Opinión

El disparate del certificado covid

Es inmoral que las mismas autoridades incapaces de garantizar el servicio asistencial o el teléfono contra el Covid pidan luego papeles para tomar un café

Políticos y burócratas han convertido esta pandemia en una trituradora de derechos en la que exigen todo a la ciudadanía sin cumplir antes con los servicios que estamos obligados a pagar, queramos o no y sin ni siquiera tener la contraprestación. La última “moda” en nombre del bien común es reclamar el certificado de vacunación o un test negativo para entrar en el interior de la hostelería o el ocio nocturno: Galicia y Canarias lideran en España una orden aberrante a cualquier nivel. Porque dividir entre inmunizados y no inmunizados es hoy tan discriminatorio como posiblemente ilegal tener que mostrar datos confidenciales de forma tan arbitraria. El estado autonómico desborda aquí sus competencias igual que cuando intentó hacer obligatoria la vacuna: después de que el Constitucional suspenda esa parte de la Lei de Saúde, ¿cómo se encaja esta invasión de la vida privada?

En realidad ya ni siquiera es una cuestión de leyes. Es inmoral que las mismas autoridades incapaces de garantizar el servicio asistencial o el teléfono contra el covid pidan luego papeles para tomar un café. Es un chantaje forzar a los hosteleros a cerrar los ojos ante la Ley de Protección de Datos y asumir competencias impropias mientras se les dice que no es necesario que ellos mismos estén vacunados. Es vergonzoso comprobar hasta qué punto el comité clínico y los responsables de Sanidade están alejados de la realidad: tras huir durante tantos meses de intentar combinar la protección de la salud con la economía implementan un sistema imposible de ejecutar en la gran mayoría de los locales. Es, en definitiva, constatar cómo los fracasos de lo público repercuten siempre contra los ciudadanos: el cuento de que el “Estado somos todos” -y blablabá- solo esconde que un juez puede obligar a una compañía de seguros a hacer frente a los imprevistos pero en cambio los gobiernos tienen legitimidad para no cumplir los servicios, seguir cobrando por ellos y mantener sus derroches.

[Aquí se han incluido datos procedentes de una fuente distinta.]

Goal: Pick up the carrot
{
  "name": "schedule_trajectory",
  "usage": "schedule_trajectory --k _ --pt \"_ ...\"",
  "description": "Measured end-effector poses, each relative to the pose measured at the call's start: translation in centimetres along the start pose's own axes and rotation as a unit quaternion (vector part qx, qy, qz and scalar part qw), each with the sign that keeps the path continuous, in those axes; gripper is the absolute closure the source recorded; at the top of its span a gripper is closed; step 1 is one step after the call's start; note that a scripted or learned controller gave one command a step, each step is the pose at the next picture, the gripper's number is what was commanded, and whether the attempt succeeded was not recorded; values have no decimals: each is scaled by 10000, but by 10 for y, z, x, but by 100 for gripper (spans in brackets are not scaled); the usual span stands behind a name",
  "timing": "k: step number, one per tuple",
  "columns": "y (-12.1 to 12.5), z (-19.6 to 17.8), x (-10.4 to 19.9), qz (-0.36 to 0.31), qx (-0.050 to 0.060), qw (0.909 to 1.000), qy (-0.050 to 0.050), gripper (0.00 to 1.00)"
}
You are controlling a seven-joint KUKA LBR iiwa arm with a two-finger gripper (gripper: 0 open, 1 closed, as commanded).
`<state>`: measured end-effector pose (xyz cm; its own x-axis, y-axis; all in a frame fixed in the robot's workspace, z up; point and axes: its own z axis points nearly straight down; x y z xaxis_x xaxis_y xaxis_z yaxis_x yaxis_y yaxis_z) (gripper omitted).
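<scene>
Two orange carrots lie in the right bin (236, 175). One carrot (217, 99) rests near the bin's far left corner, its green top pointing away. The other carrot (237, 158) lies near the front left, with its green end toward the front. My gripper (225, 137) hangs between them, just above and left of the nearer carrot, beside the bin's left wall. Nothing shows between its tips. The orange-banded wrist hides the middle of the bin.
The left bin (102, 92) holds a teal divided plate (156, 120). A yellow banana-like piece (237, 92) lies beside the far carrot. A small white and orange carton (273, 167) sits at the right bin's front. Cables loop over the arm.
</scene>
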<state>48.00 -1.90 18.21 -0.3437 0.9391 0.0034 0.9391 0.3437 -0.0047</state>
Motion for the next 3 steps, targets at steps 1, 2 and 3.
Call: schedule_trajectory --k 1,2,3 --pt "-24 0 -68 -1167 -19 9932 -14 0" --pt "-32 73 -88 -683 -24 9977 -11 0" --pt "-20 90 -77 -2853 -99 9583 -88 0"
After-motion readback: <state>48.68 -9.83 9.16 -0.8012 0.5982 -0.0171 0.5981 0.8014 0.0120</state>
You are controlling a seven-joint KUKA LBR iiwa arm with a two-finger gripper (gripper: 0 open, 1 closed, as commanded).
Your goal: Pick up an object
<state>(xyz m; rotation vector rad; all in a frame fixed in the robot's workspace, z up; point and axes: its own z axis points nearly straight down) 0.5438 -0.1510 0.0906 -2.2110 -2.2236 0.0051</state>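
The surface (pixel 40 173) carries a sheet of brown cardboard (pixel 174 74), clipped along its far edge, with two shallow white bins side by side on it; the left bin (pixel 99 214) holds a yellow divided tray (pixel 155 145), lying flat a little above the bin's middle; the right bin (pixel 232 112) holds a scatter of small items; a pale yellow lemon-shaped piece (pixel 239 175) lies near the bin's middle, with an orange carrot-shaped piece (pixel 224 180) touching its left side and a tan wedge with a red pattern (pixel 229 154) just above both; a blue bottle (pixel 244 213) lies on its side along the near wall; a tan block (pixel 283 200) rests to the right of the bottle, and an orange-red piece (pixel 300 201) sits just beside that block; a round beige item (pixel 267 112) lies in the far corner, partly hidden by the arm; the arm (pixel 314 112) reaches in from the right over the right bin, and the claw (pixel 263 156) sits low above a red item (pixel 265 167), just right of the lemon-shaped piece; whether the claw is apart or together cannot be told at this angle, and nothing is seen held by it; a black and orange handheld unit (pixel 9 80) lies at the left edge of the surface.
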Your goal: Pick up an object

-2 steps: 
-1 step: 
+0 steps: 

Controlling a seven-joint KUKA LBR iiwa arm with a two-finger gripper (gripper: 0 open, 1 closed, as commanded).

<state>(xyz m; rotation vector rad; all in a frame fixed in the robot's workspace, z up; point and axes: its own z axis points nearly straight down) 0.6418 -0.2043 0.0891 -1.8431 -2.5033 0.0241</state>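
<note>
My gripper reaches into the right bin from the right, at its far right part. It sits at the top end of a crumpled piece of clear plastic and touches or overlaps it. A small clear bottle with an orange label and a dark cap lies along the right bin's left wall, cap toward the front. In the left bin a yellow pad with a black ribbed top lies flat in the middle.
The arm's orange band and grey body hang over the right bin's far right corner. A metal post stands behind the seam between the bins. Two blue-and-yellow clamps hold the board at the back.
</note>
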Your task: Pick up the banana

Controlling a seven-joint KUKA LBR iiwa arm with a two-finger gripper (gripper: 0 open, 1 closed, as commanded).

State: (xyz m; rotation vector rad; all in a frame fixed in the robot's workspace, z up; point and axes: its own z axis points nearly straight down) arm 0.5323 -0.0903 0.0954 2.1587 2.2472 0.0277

De fondo queda con qué facilidad retroceden las libertades fundamentales. Malta ya ha cerrado sus fronteras a los no inmunizados, creando privilegiados y abriendo la posibilidad de conductas tan desesperadas como forzar el contagio para no perder un empleo. Las autoridades obvian el castigo que supone para muchas personas no haberse vacunado porque no han querido o porque no han podido debido a su edad, a algún problema de salud -o embarazo- o a vivir en un país sin acceso a los fármacos. Generar esta barrera sin que la vacuna sea accesible de forma universal ni facilitar test gratuitos es una doble discriminación que demuestra el peor rostro de los “estados sociales”. Si la pandemia desnudó primero las vergüenzas de los gobiernos luego ha retratado su reacción: en lugar de sanear las carencias -contratando médicos, enfermeras o personal de rastreo- pisotean derechos como camuflaje de sus incapacidades. E igual que les parece oportuno pedir toques de queda para frenar botellones sin atender a las demandas policiales ahora violan la intimidad en vez de ayudar a la hostelería eliminando burocracia, avanzando en la ventilación de los interiores o proporcionando más espacio en las terrazas. Los vigilantes de balcón o de la mascarilla demuestran que siempre habrá “gendarmes” gratuitos -de izquierdas o derechas- encantados de colaborar pero desde luego ya solo el cansancio y tener sus negocios al límite explica que los hosteleros no hayan organizado una demanda colectiva o alguna acción pública de repulsa contra esta catarata de despropósitos.